Two military bases in the North are to close, it was announced last night, although no date was set for the closures.

The British Army barracks at Aughnacloy will be removed, according to the PSNI police. An installation at Clooney in County Derry is also to be closed and sold to the British government.

PSNI chief Hugh Orde said: ``This is a joint decision which has been taken by the Army and the police service after careful consideration. It is essentially prudent housekeeping and we believe that it will allow for the most efficient use of military resources.''

Sinn Fein assembly member Michelle Gildernew last night accused the government of ``rationalisation, not demilitarisation''.

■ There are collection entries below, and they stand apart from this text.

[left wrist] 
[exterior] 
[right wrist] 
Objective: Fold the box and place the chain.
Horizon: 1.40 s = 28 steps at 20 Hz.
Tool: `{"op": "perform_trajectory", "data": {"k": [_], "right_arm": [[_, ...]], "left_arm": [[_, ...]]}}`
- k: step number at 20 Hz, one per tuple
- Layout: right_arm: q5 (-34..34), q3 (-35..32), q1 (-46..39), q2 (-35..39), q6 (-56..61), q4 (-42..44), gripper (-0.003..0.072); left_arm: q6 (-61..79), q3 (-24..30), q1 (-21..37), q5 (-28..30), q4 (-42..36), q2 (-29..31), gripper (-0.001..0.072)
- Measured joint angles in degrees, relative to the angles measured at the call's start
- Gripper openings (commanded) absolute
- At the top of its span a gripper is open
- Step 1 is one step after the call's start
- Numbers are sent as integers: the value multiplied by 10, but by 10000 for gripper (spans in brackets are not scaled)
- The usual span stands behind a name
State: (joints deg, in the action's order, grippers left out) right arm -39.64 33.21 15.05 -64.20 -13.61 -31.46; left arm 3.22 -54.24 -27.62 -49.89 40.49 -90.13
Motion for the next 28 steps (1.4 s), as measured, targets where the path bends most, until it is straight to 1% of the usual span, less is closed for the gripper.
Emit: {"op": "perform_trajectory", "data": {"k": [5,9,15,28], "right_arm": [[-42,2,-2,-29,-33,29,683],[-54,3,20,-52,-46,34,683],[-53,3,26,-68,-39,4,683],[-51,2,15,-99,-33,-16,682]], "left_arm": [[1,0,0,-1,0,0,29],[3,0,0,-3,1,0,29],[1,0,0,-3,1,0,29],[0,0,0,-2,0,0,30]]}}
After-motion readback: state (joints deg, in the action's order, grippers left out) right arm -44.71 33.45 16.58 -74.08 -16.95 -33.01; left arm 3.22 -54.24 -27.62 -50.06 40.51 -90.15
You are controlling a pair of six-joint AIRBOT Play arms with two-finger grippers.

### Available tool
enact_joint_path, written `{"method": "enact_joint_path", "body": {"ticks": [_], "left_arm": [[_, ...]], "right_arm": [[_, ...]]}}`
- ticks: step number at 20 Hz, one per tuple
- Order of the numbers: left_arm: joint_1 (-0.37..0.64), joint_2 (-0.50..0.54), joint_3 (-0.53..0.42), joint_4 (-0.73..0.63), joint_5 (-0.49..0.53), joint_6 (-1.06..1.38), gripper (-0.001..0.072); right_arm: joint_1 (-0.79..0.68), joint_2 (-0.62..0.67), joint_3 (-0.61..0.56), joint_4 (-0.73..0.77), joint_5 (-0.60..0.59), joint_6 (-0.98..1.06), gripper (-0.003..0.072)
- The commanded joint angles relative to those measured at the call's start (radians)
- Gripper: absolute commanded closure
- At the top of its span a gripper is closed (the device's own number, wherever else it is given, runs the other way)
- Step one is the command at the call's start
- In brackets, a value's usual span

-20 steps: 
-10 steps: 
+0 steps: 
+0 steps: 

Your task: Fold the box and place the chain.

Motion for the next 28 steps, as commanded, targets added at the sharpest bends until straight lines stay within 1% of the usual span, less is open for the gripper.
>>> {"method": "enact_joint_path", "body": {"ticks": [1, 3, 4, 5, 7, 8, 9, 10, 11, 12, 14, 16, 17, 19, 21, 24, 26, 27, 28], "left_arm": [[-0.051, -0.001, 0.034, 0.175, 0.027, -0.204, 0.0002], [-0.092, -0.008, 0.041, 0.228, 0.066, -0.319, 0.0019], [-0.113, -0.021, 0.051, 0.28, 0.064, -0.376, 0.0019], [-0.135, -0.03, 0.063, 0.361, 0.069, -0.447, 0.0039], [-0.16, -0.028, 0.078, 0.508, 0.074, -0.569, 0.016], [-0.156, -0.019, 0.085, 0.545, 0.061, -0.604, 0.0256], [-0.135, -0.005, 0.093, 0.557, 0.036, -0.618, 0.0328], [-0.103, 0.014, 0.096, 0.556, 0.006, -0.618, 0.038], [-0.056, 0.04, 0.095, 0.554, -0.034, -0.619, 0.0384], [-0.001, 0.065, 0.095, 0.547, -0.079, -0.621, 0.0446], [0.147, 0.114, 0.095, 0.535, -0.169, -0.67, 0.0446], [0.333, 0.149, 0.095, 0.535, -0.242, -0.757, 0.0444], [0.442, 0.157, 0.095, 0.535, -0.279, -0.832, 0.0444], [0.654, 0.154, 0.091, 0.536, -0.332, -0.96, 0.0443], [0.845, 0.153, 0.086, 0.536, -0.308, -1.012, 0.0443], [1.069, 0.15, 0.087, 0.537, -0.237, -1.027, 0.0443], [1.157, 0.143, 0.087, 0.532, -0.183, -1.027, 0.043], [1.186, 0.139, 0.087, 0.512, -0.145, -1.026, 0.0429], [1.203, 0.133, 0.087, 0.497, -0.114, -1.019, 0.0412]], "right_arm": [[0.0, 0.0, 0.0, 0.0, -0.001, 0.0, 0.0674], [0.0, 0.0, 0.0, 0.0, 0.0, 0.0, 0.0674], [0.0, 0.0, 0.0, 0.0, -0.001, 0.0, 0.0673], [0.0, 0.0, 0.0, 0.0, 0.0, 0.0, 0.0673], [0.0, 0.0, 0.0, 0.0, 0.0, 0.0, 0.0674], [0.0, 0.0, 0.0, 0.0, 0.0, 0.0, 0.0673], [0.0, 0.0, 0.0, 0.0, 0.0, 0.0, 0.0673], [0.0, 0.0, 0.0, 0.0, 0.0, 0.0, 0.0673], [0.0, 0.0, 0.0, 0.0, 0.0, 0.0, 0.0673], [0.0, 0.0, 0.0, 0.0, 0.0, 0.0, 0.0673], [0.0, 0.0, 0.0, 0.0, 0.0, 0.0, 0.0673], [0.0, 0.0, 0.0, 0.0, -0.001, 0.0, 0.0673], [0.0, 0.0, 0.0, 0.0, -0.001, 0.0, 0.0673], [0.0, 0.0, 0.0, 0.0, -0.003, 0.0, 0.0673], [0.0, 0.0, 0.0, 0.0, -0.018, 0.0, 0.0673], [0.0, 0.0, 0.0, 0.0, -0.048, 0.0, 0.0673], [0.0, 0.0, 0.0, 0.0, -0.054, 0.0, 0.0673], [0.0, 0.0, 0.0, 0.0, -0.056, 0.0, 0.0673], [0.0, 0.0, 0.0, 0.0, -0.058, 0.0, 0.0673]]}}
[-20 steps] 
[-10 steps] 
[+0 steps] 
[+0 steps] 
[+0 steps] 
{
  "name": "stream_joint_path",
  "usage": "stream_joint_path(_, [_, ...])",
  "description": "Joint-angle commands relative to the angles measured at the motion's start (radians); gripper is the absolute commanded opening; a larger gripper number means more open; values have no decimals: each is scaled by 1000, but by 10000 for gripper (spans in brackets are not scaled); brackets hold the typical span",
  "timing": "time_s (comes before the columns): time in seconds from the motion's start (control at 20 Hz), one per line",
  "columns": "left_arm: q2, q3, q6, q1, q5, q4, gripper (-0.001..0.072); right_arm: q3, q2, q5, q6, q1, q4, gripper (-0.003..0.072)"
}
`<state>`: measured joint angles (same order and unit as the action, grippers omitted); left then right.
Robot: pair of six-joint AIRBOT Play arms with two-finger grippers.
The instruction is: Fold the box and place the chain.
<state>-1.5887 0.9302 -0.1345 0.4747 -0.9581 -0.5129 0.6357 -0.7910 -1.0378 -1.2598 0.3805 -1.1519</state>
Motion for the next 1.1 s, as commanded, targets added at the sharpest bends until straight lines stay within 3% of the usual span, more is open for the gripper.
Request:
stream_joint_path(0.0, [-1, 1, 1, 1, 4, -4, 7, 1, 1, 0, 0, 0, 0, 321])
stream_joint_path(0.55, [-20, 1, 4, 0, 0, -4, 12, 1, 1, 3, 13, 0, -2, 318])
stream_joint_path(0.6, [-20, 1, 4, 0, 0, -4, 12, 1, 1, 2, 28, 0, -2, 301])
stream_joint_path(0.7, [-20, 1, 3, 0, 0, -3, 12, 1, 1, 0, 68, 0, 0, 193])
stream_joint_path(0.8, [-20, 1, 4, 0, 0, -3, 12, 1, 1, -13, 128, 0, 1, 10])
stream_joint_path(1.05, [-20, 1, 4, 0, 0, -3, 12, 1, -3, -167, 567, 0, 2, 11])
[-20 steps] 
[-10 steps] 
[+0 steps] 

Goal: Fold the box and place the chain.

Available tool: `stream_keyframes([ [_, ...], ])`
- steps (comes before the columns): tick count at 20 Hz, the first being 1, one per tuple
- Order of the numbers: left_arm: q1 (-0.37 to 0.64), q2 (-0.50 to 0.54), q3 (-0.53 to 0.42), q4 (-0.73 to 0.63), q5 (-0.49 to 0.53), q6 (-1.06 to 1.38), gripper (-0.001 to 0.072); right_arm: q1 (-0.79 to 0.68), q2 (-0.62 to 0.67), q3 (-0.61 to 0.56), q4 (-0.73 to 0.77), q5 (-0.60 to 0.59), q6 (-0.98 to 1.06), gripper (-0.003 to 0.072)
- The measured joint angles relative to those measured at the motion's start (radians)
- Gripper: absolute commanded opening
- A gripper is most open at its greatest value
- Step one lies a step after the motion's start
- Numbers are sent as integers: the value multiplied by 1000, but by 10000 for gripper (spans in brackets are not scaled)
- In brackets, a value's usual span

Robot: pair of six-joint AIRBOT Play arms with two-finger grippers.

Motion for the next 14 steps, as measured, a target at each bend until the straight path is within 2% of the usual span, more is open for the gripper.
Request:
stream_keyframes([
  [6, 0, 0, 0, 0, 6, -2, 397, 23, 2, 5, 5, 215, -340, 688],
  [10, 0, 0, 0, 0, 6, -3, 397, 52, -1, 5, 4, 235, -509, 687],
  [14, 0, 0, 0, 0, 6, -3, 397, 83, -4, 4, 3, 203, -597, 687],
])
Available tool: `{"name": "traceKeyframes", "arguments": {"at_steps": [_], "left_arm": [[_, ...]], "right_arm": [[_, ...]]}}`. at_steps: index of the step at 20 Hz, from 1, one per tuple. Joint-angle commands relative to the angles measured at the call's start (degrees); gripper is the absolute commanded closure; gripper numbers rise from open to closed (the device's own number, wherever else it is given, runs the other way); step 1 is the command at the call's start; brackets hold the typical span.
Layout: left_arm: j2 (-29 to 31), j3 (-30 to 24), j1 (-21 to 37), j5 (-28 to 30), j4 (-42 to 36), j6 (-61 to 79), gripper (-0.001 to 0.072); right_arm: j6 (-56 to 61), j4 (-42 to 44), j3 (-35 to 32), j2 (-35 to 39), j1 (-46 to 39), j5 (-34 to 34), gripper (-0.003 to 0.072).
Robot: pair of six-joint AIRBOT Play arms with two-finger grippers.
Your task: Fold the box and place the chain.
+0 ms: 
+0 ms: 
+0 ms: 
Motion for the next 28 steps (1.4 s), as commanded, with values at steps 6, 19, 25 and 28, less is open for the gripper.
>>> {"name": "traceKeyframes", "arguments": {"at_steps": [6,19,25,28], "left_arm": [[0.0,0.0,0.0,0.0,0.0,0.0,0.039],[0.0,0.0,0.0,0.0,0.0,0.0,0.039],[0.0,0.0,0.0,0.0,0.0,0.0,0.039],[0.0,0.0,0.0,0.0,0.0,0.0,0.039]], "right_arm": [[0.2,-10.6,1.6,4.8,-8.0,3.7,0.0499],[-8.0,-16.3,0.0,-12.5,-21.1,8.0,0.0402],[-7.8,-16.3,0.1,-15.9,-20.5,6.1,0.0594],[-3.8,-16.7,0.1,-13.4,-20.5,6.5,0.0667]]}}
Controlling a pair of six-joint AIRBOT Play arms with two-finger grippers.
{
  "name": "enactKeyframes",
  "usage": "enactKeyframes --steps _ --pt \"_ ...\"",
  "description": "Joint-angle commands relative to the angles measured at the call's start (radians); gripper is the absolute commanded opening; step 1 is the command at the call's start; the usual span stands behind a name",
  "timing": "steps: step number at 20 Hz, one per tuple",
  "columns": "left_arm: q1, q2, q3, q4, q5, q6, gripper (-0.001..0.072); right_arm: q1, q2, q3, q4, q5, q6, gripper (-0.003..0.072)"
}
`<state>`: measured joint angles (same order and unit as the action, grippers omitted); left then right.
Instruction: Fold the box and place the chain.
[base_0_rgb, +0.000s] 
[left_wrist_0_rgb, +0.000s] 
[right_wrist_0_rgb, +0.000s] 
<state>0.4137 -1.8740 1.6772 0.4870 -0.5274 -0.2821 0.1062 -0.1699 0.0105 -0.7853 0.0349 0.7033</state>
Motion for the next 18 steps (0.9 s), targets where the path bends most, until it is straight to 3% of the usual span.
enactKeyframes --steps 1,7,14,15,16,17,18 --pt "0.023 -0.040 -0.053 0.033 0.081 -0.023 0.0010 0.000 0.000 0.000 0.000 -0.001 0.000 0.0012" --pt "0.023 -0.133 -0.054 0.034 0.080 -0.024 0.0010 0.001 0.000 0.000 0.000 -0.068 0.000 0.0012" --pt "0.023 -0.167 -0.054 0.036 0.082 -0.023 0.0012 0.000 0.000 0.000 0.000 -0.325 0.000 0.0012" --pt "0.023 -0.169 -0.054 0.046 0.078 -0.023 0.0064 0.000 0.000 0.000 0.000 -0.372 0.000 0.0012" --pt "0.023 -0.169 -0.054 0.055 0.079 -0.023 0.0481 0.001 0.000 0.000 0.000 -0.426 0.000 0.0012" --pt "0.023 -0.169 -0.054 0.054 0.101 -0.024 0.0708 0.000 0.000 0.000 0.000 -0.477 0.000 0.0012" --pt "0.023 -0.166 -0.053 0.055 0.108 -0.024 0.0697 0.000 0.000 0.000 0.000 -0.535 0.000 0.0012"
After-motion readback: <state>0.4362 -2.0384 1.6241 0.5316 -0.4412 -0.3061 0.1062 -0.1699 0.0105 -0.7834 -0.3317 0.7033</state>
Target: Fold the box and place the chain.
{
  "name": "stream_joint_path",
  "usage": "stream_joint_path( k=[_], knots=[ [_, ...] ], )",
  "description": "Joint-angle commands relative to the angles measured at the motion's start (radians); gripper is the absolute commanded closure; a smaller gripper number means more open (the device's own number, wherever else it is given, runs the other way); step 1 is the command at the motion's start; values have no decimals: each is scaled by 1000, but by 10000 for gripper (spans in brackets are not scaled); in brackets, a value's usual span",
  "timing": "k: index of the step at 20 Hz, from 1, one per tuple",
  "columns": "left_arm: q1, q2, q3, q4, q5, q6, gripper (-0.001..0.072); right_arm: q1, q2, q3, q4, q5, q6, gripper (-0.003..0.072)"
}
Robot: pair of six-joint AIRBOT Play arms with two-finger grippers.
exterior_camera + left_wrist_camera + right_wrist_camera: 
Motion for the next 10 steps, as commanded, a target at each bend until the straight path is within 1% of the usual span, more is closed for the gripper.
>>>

She said that the continuation of an army base in nearby Clogher meant that the closure of Aughnacloy would have little impact on troop levels, in an area in which people had been ``the victims of an upsurge in British army harassment in recent times''.

RURAL SIEGE ENDS

Meanwhile, a massive eight-day ``security alert'' by the British Army has ended with nothing being found.

The operation at Ardboe on the shores of Lough Neagh started on February 2.

The area was saturated by British troops and people were prevented by the PSNI from entering the area on business unless they were residents.

Farmers and fishermen complained about damage to their land, livelihoods and property during the alert.

The British Army claimed there was ``suspicious activity'' in the area on the afternoon of February 1 and that the security operation had begun the next day.

Sinn Fein Mid Ulster assembly member Martin McGuinness said he was raising the ``unacceptable'' disruption with the British government.

``No explanation was given by either the PSNI or the British Army as to the reason behind this operation involving hundreds of troops and PSNI with digging equipment... Ten years into cessations and five years after the Agreement it is totally unacceptable that communities continue to be subjected to this type of heavy handed militarisation.''

British officials denied that the operation had been a training exercise, describing the search as a ``rural rummage''.